Yuriy Lavrinenko & the archaeologist's sense
Giedroyc decides to reach out to Yuriy Lavrinenko (1905-1987), a Ukrainian dissident author living in the US. In many ways, he was the perfect choice. Lavrinenko was part of the same generation and milieu that was to be the subject of the book. He was born in 1905 in the Kyiv region, and studied at Kharkiv University in the 1920s, from which he was expelled in 1929 for his pro-Western stance. Prohibited from landing any job opportunity, he was then sentenced to 3.5 years in the gulag on the Arctic peninsula of Taymyr. In 1942, he eventually managed to flee to Austria, and then the USA. Lavrinenko, as it seemed, had all the makings needed to play the role of anthology editor and compiler. Problems, however, lay elsewhere.
The two main criteria for the anthology’s subject matter were determined by Giedroyc as follows: the anthology was to contain only pieces by Ukrainian Soviet authors, published in the USSR, which effectively meant not including Ukrainian emigré authors. Secondly, it was to include only pieces which, at the time, were prohibited in the USSR. The time frame was determined as 1917-1933, a period which spanned the initial booming development of Ukrainian national culture (under the Soviet policy of the so-called ‘korenizatsiya’) that had later been followed by a stark change of political course: the introduction of sweeping repressions and ultimately the extermination of an entire Ukrainian literary milieu.
Lavrinenko set down to work in the US libraries, only to realise what a breakneck task he was facing. ‘Everything that pertains to this anthology – belongs to a realm already submerged and forgotten,’ he wrote to Giedroyc. He laments how printed materials ‘were destroyed, lost, hidden or are [otherwise] inaccessible’, and fears that due to the lack of available materials, he could ‘select a second-rate piece, while omitting a first-class material’. The task seemed overwhelming: ‘One needs the awareness of an archaeologist here. So strange, considering we’re talking about such recent times. That’s how utterly destroyed we have been!’

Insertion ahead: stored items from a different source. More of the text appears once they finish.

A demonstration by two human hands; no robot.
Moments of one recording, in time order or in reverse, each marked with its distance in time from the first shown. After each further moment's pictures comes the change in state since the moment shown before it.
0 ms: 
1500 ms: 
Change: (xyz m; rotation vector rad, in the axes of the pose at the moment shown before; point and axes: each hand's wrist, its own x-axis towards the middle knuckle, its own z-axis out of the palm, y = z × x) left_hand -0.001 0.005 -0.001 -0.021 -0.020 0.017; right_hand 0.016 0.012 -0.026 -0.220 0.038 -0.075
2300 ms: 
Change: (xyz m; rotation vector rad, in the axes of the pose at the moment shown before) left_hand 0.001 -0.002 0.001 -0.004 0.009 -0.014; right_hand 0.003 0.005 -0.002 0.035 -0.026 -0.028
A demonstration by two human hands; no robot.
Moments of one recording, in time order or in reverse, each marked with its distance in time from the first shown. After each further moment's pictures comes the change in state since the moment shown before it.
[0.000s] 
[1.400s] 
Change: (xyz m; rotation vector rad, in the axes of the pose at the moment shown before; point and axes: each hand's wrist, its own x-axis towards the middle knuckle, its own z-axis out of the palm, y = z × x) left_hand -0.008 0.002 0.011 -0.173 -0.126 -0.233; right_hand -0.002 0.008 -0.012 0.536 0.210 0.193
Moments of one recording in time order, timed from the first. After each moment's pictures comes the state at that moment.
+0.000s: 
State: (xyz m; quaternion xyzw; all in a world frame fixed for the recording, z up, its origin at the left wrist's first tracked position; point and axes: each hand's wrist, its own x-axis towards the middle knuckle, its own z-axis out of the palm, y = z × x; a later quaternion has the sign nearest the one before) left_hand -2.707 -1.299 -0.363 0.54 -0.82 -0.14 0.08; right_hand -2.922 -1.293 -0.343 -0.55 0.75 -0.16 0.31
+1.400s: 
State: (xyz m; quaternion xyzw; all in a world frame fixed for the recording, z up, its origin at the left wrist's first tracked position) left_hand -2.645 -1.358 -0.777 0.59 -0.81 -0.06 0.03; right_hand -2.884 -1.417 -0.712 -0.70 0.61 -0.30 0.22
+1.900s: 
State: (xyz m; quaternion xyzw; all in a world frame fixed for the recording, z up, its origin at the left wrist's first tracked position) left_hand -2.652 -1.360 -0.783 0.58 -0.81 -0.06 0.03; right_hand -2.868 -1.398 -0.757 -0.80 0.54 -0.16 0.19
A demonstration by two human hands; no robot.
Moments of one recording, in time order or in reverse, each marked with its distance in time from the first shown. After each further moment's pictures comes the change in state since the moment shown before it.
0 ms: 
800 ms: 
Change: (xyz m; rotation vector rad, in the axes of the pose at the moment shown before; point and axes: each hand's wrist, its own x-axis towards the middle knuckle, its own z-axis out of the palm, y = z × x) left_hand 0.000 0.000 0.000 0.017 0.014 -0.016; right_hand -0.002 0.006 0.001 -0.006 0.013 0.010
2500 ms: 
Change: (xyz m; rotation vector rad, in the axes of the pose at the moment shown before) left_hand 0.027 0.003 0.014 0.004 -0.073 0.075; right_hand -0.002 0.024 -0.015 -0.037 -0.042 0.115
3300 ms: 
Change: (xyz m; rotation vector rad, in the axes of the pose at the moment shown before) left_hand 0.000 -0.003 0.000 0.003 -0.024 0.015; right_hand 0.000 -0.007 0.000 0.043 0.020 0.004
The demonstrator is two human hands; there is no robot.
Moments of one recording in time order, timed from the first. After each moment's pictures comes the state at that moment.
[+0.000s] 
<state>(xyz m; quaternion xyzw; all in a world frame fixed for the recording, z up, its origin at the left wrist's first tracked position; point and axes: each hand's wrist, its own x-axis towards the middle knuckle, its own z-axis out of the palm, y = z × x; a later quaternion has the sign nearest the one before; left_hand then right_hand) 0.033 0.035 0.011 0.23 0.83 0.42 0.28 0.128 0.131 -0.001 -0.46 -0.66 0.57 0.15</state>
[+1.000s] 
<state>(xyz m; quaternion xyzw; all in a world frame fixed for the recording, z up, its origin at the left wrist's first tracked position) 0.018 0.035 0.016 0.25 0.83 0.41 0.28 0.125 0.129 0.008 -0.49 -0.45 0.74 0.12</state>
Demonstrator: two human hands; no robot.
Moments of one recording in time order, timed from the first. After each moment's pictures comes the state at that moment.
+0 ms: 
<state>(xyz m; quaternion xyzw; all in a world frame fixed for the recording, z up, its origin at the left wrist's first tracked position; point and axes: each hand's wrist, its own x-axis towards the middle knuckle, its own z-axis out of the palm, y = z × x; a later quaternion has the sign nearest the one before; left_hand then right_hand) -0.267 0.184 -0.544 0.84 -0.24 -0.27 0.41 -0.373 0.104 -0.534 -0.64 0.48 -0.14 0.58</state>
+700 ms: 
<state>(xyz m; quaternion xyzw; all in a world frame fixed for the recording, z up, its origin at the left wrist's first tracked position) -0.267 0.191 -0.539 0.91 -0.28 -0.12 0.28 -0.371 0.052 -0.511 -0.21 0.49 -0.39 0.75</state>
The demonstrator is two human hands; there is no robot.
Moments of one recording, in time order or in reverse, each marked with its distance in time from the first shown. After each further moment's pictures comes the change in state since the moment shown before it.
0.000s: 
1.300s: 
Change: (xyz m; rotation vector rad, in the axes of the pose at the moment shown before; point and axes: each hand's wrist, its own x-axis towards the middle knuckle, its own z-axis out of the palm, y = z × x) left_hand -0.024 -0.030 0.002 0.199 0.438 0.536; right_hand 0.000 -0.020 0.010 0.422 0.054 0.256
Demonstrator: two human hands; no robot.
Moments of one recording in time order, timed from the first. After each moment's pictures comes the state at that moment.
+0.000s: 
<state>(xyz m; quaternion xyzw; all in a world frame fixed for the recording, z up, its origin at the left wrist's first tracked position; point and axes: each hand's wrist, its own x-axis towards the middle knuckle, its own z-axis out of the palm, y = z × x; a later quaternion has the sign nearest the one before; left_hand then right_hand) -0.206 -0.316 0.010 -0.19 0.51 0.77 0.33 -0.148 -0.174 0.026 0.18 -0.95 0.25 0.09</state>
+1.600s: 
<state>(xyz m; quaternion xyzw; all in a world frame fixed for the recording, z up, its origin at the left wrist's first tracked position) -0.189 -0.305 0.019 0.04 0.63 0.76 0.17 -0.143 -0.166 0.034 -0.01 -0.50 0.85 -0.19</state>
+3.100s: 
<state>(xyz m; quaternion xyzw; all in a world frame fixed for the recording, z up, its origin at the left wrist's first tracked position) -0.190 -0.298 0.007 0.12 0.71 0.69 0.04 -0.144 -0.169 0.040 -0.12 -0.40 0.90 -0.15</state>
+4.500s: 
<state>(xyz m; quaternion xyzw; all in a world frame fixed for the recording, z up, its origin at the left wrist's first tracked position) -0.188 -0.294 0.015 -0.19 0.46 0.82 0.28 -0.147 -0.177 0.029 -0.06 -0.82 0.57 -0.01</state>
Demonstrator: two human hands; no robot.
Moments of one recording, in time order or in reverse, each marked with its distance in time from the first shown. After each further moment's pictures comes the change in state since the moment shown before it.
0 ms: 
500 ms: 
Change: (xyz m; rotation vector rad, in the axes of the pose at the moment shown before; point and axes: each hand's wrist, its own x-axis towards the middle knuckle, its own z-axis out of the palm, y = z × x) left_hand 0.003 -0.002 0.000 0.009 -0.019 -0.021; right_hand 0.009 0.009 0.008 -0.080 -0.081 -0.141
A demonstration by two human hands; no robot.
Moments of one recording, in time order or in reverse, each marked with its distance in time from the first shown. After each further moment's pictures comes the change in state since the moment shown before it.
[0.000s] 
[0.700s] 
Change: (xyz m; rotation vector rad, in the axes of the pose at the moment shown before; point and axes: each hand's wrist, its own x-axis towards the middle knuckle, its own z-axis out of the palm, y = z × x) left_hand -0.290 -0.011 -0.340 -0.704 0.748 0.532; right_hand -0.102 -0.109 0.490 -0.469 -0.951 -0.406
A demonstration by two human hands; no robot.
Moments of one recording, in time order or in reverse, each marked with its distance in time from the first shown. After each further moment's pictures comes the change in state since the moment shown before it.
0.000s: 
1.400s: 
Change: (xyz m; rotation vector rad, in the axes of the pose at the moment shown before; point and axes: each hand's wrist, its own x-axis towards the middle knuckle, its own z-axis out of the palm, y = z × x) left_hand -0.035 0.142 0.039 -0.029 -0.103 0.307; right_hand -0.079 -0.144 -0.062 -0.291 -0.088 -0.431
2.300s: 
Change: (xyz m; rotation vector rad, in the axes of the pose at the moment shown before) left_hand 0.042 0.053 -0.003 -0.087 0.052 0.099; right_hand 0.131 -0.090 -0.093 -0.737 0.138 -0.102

In another letter to Kultura’s editor-in-chief, he writes:
"The documentation of contemporary Ukrainian history (1917-1957) is in a terrible condition, some things, even the most important ones, remain simply unknown. The scariest thing is not the fact there’s nowhere to find them, but there’s also nowhere to look for them. Editions which once were available, are not there any more."
Lavrinenko’s research and its results, in the form of the published anthology, to a great degree brought about the situation where one of these ‘most important things’ is known today. And importantly, Ukrainian readers know where to look for it – and where to find it.